Rebekka Uhlig: "Wir besetzen den Raum mit Klang und mit Bewegung und beziehen uns auch auf die Leute, die in den Räumen zu tun haben oder hatten. Wir haben zum Beispiel mal ein Balkonkonzert gemacht, haben auf sechs Balkonen gestanden, und ich habe gegenüber von einem Balkon dirigiert. Und das war eine sehr intensive Atmosphäre, wie die unten im Hof saßen und dem Ganzen folgten, von den Klängen, die aus dem Haus kamen, auf die wir reagiert haben."

Die Performance an sich, erklärt Sängerin Conny, sei eine gewaltige Konzentrationsübung.

Conny: "...einerseits auf mich, was ich mache und gleichzeitig offen zu sein und den ganzen Chor und den Raum gleichzeitig mitzubekommen, je nachdem, was wir da machen. Es gibt immer wieder so magische Momente, wo man das Gefühl hat, das wird so ein Guss! Und da vergesse ich mich auch so halb (lachen)!"

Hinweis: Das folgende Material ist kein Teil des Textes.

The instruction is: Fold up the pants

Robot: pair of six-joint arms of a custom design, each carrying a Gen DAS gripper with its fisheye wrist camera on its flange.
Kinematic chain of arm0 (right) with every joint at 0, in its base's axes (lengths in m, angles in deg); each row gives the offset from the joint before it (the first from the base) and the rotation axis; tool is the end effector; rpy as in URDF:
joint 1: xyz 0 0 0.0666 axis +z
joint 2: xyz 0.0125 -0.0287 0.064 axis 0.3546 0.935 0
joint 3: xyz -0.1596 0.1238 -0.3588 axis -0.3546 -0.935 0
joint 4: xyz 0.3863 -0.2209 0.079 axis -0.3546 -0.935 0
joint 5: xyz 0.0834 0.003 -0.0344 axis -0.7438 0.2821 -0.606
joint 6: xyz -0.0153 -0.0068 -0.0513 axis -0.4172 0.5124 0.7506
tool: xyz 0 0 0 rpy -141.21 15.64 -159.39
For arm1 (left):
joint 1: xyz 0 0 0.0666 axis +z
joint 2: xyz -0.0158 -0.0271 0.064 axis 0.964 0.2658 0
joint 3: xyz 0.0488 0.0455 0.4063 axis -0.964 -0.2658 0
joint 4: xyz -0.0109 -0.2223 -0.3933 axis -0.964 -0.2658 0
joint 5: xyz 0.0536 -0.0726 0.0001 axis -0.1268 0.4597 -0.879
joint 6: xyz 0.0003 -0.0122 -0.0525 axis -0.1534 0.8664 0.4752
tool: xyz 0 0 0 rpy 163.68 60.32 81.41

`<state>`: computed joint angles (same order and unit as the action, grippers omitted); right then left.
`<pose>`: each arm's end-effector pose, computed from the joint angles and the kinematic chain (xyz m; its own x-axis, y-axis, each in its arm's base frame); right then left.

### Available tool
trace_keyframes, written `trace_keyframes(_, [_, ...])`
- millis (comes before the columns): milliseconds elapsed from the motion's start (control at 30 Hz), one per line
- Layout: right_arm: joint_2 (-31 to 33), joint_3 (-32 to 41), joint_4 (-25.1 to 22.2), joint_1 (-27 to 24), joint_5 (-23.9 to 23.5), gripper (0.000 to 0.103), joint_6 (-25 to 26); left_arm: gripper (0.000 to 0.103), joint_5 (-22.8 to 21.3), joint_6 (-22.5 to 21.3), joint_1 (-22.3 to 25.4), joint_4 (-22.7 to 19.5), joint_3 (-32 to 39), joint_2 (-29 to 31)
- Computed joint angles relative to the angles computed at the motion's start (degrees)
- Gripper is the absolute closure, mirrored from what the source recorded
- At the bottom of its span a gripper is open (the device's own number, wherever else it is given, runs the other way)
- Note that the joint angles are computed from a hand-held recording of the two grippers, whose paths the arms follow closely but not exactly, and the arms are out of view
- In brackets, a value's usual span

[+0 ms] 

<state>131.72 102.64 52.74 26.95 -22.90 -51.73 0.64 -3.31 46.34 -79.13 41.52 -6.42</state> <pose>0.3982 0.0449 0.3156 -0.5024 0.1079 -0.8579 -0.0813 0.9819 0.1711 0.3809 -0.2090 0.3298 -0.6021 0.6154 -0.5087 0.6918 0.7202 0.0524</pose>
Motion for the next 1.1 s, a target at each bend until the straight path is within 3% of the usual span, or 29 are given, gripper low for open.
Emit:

Finanzieren muss sich die kleine Truppe des PerformanceChor Berlin aus eigener Tasche. Finanzielle Unterstützung gibt es meist nur für große, vorwiegend klassische Chöre. Aber das stört keinen.

Einer der wichtigsten Punkte für sie sei beim PerformanceChor die Begegnung, sagt Leiterin Rebekka Uhlig.

"Man muss sich sehr aufeinander einlassen, auch auf das Suchen einlassen, auf das zum Teil nicht-hinkriegen einlassen. Manchmal steht man da und verzieht irgendwie das Gesicht, um irgendwie einen Sound zu produzieren, alleine das schafft schon Begegnungen und basiert auf einem wachsenden Vertrauen der Leute untereinander, und man begegnet sich selbst sehr intensiv."